But, if you’re inclined, you can still get no small amount of mileage from that. That little dopamine button in your head doesn’t care how it gets pressed. Depending on what your LO told you over time, that thought can be pretty intense.

When I disclosed, LO #4 said she was “…flattered and might even be curious but circumstances are what they are.”

When I accused her of having a dismissive style, she came back with, “Based on what you said, I thought it best not to respond to certain things.” I went after that and I was very direct. In her goodbye, she brought it up and said, “I don’t like how that feels.” I don’t know what she didn’t like about it. I left that one on the table.

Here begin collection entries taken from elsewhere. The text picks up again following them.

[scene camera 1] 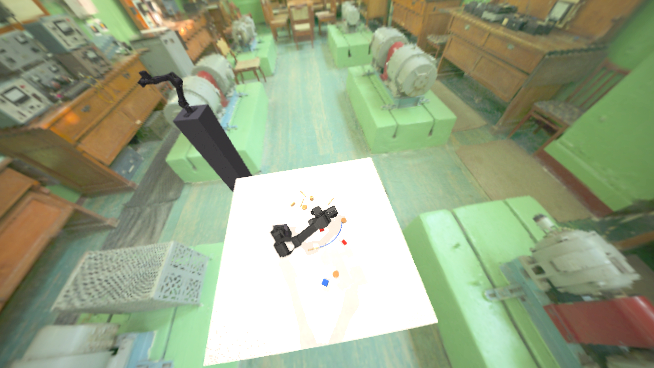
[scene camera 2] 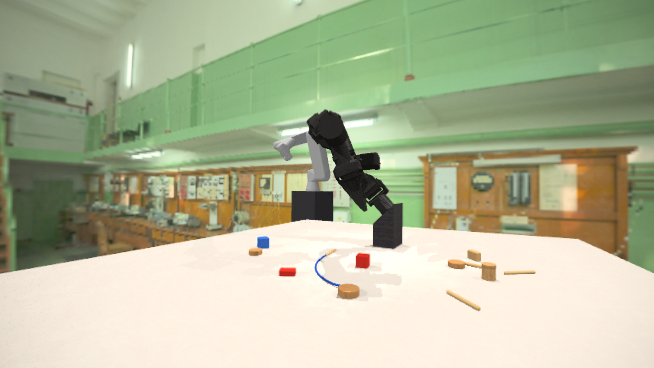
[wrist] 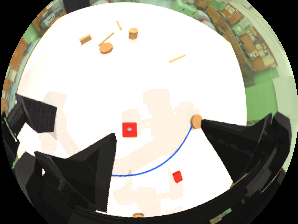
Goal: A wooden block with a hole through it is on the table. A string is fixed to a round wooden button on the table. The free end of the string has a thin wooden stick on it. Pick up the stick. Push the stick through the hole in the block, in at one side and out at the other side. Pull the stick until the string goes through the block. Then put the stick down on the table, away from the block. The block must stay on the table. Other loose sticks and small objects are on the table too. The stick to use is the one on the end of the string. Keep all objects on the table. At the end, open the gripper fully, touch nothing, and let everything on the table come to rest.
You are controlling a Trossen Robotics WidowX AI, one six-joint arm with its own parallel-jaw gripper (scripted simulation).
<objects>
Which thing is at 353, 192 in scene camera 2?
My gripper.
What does my gripper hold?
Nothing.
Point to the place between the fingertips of my gripper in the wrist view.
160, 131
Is my gripper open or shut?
Open.
</objects>
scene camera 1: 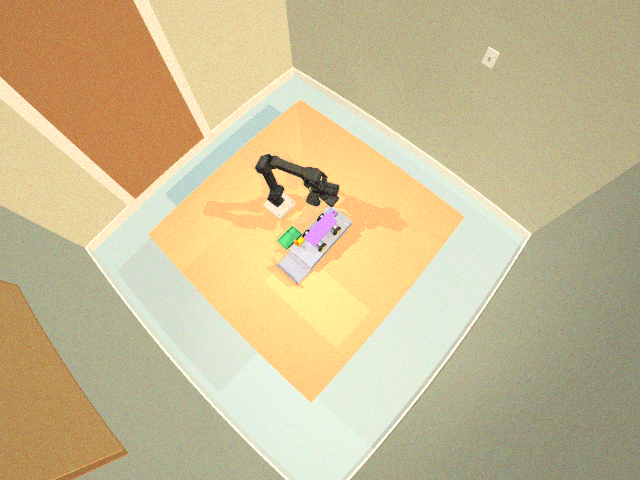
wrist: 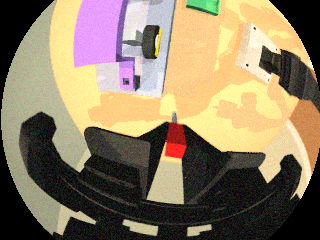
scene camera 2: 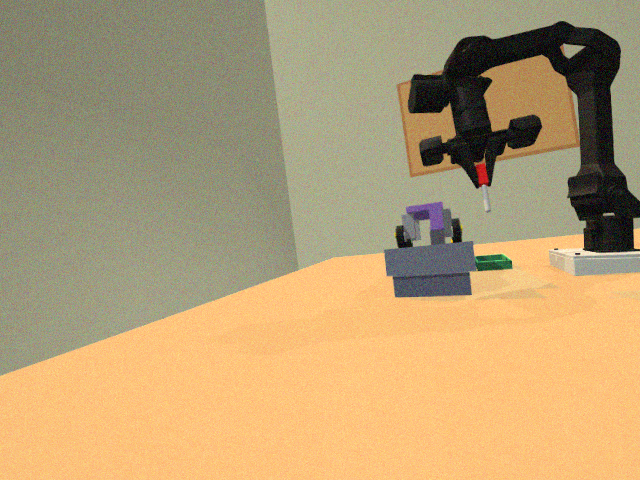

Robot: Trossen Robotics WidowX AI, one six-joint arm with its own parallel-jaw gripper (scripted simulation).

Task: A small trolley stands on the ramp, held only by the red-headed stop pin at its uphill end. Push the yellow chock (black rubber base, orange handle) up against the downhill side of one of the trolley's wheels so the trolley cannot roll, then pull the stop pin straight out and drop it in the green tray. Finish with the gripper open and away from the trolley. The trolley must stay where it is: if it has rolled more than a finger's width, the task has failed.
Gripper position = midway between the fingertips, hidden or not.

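A red-headed stop pin is carried by the gripper (scene camera 2: pixel 483 186).
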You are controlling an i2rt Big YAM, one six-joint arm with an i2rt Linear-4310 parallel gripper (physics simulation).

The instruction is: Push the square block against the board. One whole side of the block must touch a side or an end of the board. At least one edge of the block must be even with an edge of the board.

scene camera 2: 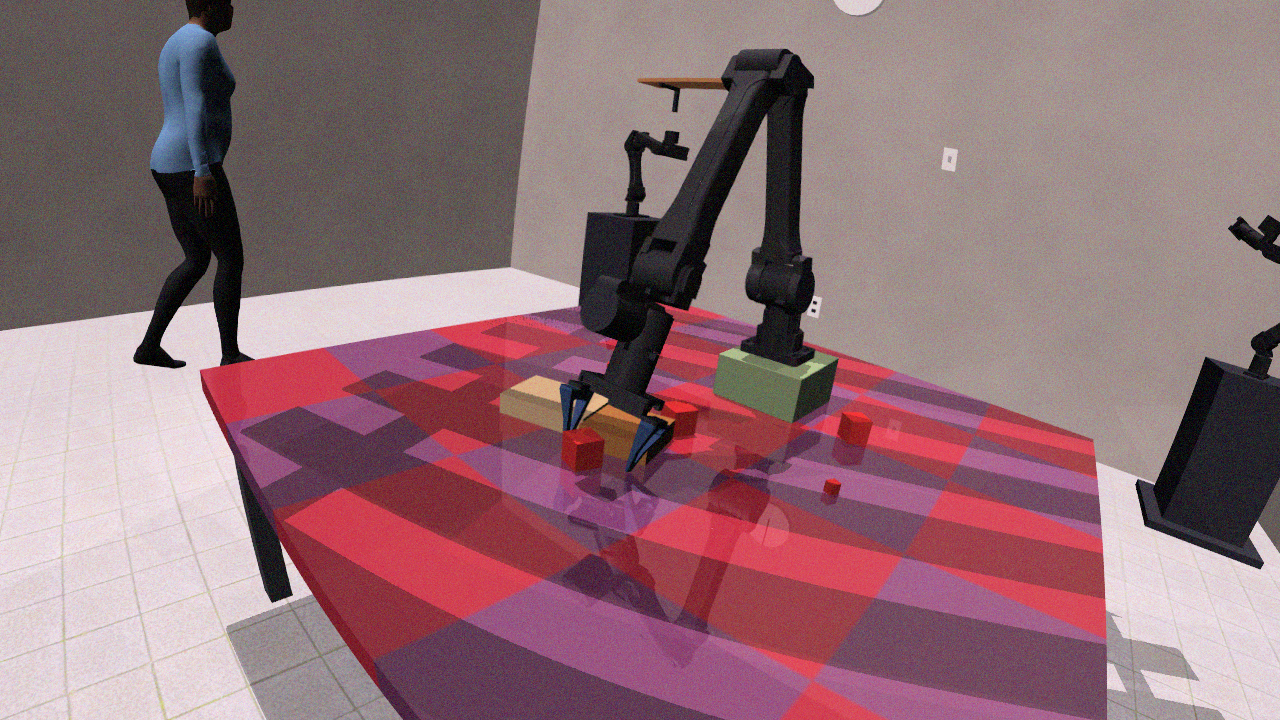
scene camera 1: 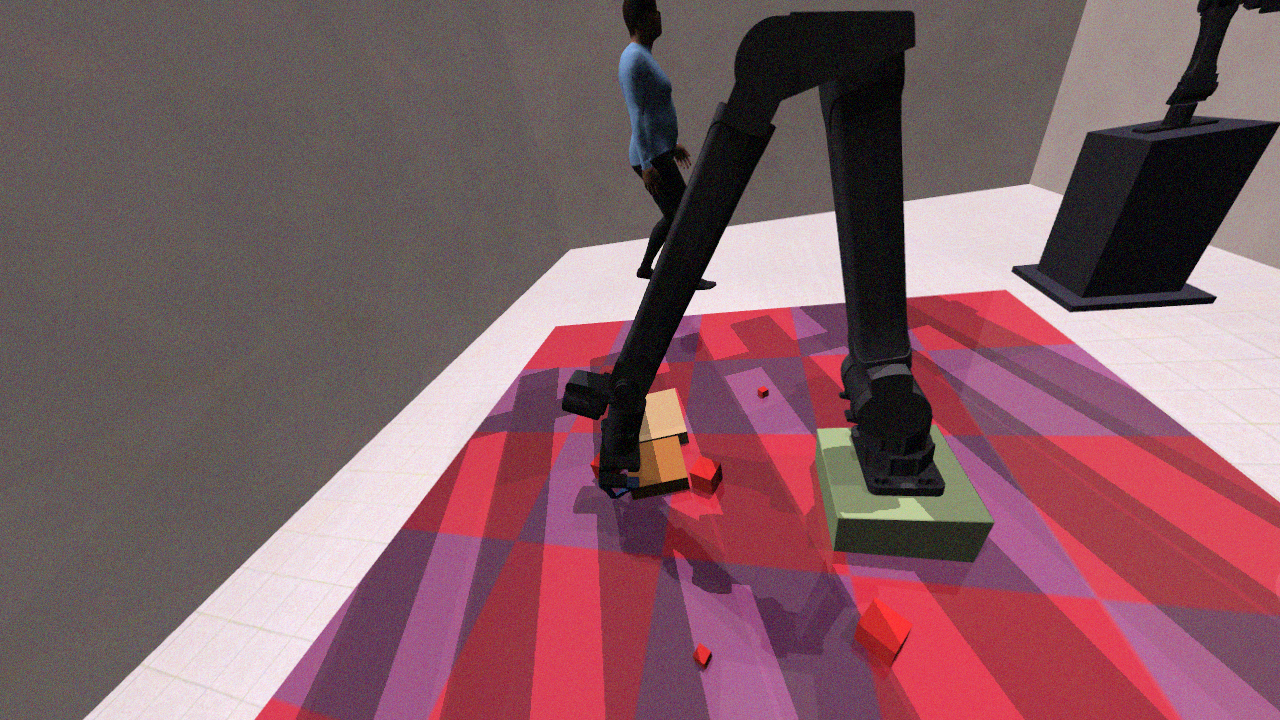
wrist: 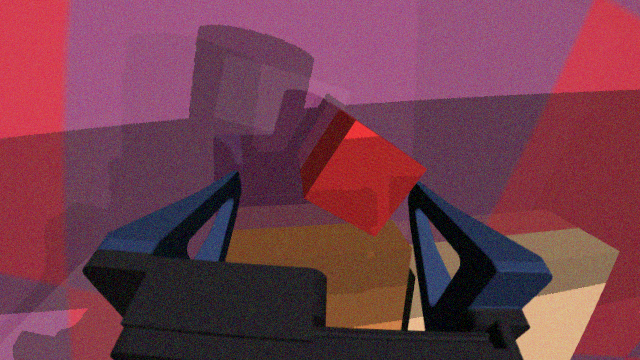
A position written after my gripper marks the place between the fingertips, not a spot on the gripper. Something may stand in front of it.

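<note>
Open, my gripper [scene camera 2: 596, 456], [scene camera 1: 614, 474], [wrist: 325, 184] touches an orange square block [scene camera 1: 662, 470]. The block is also visible at [scene camera 2: 618, 428] and [wrist: 367, 276]. A tan board [scene camera 2: 537, 400], [scene camera 1: 663, 418], [wrist: 580, 264] rests on the table.
</note>
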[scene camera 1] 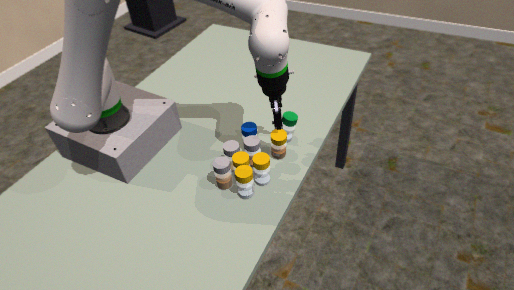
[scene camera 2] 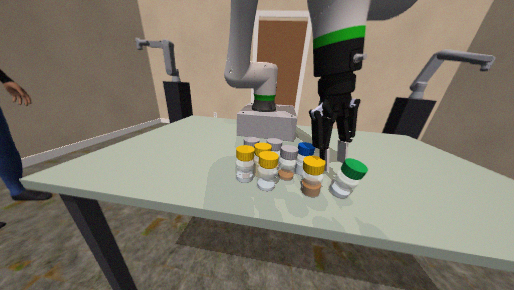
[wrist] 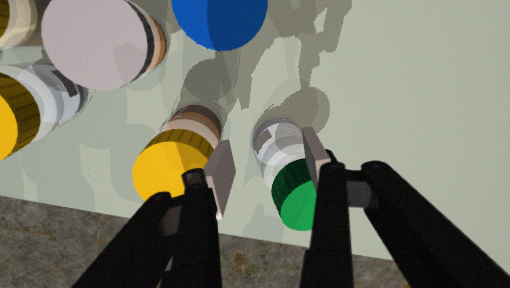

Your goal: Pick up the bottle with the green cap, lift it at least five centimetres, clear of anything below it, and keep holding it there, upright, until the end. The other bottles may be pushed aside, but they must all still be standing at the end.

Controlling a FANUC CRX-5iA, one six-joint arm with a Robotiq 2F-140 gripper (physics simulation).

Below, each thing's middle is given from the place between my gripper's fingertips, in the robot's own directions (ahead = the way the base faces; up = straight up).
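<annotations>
Position of my gripper relative to the green-capped bottle (scene camera 2: 346, 180): 3 cm above it, 4 cm to the right of it, 1 cm short of it.
</annotations>
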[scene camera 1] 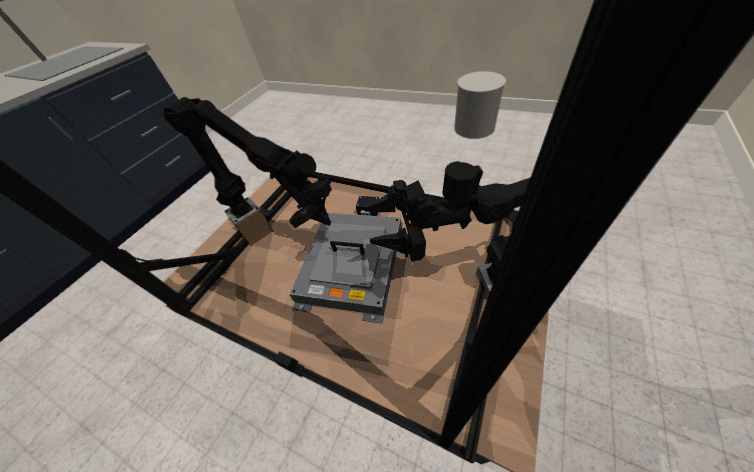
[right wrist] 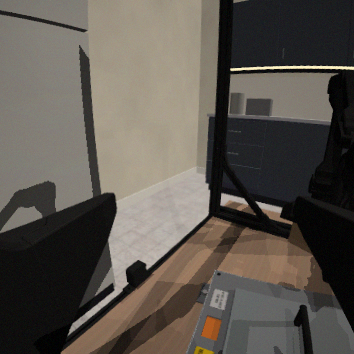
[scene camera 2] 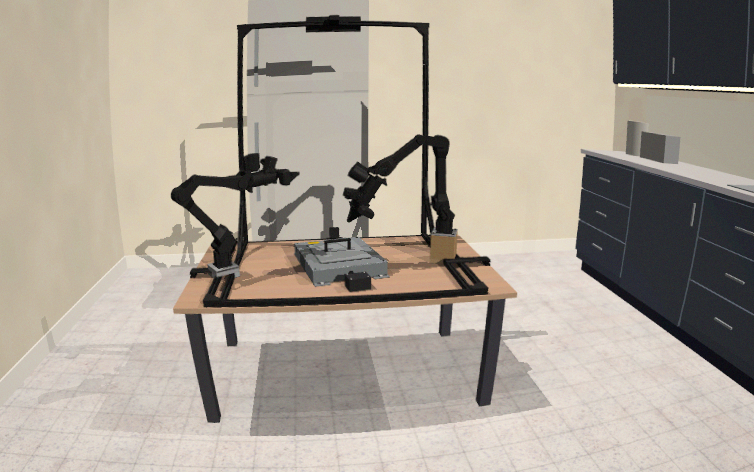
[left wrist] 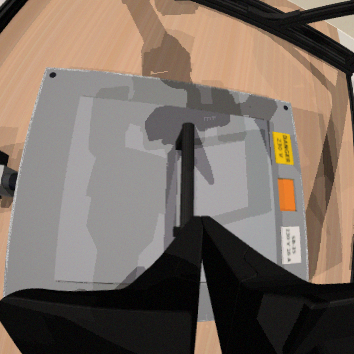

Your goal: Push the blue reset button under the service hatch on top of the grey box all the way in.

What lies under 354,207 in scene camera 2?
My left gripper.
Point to a service hatch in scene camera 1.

When she said goodbye, she said the didn’t think “…continuing to correspond would be appropriate.” She shot the elephant in the room by bringing my wife into the conversation, It was the first time she’d ever directly mentioned my wife. In the 5 years we’d known each other, she never once challenged what I’d said and I got pretty pushy a few times. It had less to do with the content than it did with my status as a married man.

3 months ago, I got a shotgun email from her and asked her to delete my old account, I thanked her and wished her a happy birthday. I got back, “You’re welcome and thank you!”

Last month, I sent her an email congratulating her on the 10th anniversary of her business, I never got a reply. Later, when I checked her business FB page, she posted about the anniversary. She responded to all the well-wishers. One of the responses said the didn’t remember until a former site member emailed and reminded me. I presume that member was me.

My (largely) post-LE brain had a field day. I’d like to know what she thinks but that defaults back to the question, “What would you do with that knowledge if you had it?” Nothing’s changed that would make corresponding appropriate, again. Whatever the reason, it’s pretty clear she doesn’t intend to re-open the acquaintance.

But, when I’m in the waiting room with my son, it makes pleasant distraction from what I’m going to hear when we go in.